OK, this is probably user error and a mistake on my part but I need some please…
I’m working on adding support for Gemini LLMs to AIKit and have hit an issue.
AIKit communicates with LLMs through various vendor APIs essentially using a URLConnection. Specifically the URLConnection makes a GET request to the API and expects a streaming response of JSON. For Anthropic, OpenAI and Ollama I had been using the URLConnection.ReceivingProgressed event to handle the streaming.
The structure of the data received various by vendor but typically it was in a format similar to:
data: {SOME VALID JSON}
data: {MORE JSON}
I would split the string in the ReceivingProgressed event by a delimited and handle each individual JSON string separately. No issues.
With the Gemini API however, what seems to be happening is the string passed into the ReceivingProgressed event is a carved up JSON string. The first time the event fires I might get the opening part of the JSON and then the next time the event fires it’s a continuation of the JSON object and then maybe the start of another.
I don’t know how best to handle this - does anyone have a recommendation?
I considered using the ContentReceived event of the URLConnection class but if I do that I essentially lose the ability to display streaming responses.
In the case where the entire contents of a response come in over serveral ‘bursts’, maybe use the URLConnection.ContentReceived event instead? My brain always defaults back to RS232 and buffering of Serial data - I realize that this is different. In Serial the messages always had a delimiter that marked the end of the packet (CRLF for instance). In JSON it’s hard to spot, unless you know what the tail end of a complete message looks like.
This is the reason I do this stuff in a thread. The thread has a method to get the next “item” (in my case, a line of text terminated by NewLine, in yours a JSON item). If the method determines there’s no more data, but the item accumulated so far is incomplete, it pauses the thread, and the thread is later resumed by the DataAvailable event handler once more data arrives. The method thus continues, doing a .ReadAll as its first action after being resumed. If a complete item can then be returned, it does so, otherwise it may have to do the pause/resume again.

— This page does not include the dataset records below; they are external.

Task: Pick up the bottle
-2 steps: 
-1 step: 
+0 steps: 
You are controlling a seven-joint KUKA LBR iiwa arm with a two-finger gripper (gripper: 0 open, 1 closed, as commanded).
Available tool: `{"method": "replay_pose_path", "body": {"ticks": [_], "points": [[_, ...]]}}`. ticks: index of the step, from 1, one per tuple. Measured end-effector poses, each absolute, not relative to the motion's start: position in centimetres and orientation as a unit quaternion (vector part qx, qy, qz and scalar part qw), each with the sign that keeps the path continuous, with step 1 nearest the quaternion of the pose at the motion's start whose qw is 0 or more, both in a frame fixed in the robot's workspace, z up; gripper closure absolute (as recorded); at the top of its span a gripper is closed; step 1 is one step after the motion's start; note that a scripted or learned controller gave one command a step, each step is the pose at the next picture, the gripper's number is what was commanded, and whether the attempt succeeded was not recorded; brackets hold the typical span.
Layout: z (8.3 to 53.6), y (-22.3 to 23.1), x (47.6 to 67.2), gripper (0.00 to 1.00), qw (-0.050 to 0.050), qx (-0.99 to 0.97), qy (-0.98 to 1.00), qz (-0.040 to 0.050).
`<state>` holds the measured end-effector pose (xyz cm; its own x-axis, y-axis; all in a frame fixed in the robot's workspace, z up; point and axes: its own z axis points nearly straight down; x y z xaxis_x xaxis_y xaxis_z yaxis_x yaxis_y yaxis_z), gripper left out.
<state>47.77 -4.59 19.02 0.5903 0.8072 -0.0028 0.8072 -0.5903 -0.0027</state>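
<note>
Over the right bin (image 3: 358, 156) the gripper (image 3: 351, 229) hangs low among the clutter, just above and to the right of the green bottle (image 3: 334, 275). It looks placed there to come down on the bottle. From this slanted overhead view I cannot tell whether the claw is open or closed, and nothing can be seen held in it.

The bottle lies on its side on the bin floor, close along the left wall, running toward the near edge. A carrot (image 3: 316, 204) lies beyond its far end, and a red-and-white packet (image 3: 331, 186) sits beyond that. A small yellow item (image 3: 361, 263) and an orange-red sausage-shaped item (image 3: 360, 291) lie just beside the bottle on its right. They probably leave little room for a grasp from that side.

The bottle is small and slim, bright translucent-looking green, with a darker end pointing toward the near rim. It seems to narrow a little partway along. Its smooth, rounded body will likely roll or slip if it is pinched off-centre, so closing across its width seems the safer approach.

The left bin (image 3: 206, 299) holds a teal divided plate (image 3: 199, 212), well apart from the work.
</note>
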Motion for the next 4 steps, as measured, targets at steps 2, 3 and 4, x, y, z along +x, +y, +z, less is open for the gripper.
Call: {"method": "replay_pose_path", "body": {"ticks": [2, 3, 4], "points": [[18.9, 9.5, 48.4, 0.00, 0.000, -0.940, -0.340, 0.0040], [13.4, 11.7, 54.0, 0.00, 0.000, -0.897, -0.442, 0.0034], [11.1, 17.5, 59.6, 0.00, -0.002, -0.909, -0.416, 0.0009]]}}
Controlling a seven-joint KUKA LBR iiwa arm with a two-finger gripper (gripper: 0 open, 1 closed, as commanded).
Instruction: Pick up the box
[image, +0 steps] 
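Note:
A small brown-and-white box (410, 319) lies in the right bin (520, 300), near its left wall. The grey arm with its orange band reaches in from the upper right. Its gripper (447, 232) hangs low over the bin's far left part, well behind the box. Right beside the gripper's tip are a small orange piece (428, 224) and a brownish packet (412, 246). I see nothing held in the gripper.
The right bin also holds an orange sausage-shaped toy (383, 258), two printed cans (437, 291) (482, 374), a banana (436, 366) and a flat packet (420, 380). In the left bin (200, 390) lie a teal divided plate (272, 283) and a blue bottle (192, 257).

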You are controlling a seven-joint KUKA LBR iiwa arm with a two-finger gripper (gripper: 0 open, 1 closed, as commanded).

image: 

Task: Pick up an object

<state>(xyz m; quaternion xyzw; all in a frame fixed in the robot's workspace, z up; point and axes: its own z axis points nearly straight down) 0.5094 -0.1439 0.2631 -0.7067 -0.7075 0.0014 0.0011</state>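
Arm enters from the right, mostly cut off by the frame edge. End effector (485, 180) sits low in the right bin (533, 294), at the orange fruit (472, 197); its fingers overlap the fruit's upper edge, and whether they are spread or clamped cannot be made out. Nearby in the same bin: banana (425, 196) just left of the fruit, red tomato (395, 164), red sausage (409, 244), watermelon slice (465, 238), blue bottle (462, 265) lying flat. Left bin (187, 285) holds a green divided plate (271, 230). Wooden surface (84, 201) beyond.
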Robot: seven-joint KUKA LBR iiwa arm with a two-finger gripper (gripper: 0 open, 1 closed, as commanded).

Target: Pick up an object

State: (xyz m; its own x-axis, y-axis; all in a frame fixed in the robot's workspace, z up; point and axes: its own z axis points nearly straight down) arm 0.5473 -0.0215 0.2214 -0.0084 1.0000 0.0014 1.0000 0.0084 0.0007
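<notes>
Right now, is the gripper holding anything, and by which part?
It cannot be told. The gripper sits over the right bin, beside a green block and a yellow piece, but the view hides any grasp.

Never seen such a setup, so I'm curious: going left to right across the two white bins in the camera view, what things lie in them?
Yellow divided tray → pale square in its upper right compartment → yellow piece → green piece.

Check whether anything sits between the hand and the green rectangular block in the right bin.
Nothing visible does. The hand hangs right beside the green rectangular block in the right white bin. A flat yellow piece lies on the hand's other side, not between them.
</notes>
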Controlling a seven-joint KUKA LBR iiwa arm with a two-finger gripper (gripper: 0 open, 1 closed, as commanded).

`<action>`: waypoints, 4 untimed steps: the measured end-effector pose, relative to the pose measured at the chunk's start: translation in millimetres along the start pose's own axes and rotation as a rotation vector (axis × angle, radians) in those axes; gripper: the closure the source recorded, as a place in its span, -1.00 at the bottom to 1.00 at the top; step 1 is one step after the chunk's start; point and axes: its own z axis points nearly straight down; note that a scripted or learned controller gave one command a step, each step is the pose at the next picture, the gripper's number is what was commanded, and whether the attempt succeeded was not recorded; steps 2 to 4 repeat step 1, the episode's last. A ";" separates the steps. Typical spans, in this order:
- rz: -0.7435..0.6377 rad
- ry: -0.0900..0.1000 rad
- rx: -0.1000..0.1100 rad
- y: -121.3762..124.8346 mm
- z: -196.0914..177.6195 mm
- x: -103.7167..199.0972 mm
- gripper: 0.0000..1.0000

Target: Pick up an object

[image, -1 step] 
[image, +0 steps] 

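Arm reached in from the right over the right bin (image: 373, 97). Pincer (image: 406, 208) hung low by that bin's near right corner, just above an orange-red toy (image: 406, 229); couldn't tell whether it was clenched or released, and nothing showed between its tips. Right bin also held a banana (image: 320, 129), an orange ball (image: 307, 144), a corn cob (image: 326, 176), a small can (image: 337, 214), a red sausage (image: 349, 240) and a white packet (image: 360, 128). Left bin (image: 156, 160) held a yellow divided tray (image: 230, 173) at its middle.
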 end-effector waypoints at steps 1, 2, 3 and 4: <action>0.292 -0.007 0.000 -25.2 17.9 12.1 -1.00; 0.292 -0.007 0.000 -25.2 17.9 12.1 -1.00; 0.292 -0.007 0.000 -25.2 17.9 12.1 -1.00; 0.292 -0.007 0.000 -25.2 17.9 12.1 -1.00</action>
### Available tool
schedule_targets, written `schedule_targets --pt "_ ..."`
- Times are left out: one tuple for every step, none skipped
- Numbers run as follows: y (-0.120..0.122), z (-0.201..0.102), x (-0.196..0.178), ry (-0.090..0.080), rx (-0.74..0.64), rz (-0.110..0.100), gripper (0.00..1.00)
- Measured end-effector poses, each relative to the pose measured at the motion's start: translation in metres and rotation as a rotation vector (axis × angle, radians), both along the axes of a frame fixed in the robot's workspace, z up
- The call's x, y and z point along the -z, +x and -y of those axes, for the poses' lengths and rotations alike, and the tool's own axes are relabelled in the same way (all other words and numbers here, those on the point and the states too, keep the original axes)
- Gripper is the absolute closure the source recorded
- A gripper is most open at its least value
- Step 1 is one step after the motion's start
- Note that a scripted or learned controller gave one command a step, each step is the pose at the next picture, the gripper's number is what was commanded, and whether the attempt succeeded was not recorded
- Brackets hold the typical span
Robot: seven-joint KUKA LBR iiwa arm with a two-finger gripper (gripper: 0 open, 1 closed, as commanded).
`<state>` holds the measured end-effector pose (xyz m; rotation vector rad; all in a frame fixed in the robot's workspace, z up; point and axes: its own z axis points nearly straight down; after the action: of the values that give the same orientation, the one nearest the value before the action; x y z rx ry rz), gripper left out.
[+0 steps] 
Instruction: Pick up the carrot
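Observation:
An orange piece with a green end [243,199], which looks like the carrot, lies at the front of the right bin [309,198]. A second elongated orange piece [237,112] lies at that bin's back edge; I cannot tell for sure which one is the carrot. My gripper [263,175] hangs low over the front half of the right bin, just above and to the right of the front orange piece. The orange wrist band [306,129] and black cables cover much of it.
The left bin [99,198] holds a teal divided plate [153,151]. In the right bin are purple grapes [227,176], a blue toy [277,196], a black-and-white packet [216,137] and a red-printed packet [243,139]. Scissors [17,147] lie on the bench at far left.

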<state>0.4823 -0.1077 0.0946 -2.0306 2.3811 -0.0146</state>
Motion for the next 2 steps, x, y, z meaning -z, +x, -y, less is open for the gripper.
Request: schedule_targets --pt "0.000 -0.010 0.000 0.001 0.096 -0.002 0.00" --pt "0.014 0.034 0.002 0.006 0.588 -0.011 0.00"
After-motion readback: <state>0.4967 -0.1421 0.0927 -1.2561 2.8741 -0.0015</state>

This means that the possibly intermittent arrival of data is hidden completely from the code calling for an item, which can then just assume that it asks for an item, it gets an item.
Do a test and print all segments and all data possible for deeper analysis.
Include the headers. Date/time of the arrival of the chunk, and the HTTP STATUS of each chunk.
After that we will have some material to understand better if the API says things as “All the content is here”, or “That’s part, will continue”, or “This is the last part, joint all the parts”
I think I’m going to have start dumping the contents from a variety of requests to see what the pattern is as it’s not easy to appreciate at the moment.
Very frustrating because the data that arrives in pieces from all other providers always seems to be complete JSON but not from Gemini. I wonder why that is?
Sounds like the response is being chunked, so like Rick suggests, add each part to a String array, then String.FromArray (using an empty string as delimiter) them together at the end. In theory you’ll have valid JSON text after joining.
Edited to add: Watch that the ReceivingProgressed event is not capturing any unnecessary line endings (the delimiter for chunked content).
@GarryPettet - first of all, don’t do any processing of data in the ReceivingProgressed event itself. Events like that on sockets are reentrant and you could end up having your app trying to process the same data in two places at the same time.
I find that the simplest way to deal with protocols like this are to use a custom memoryblock subclass where you can track both reading from the middle and writing to the end using a binarystream.
Add a property so you can know if processing is already in progress:
The processData method: (this is gonna be pseudo-code)
If not mProcessing then
mProcessing = True
While not at end of data
// starting at where we left off reading,
// look ahead for the next instance of "data:"
// if found, grab the part before it for processing
// add block to processQueue
// copy everything after to a new memoryblock
// reset read position to 0
// use timer or threads to process items from
// processQueue
// if not found, record data length
// minus length of the delimiter (5)
// exit while
Wend
mProcessing = false
End If
Urgh - looks like I am going to have to do some refactoring if I want to be able to support streaming properly. I guess I’ve just been lucky up until this point.
If data is coming in quickly I think this can result in a whole bunch of Timers being instantiated. I use one timer in Single mode and reset it each time data is received so it doesn’t fire until there’s a pause in the data.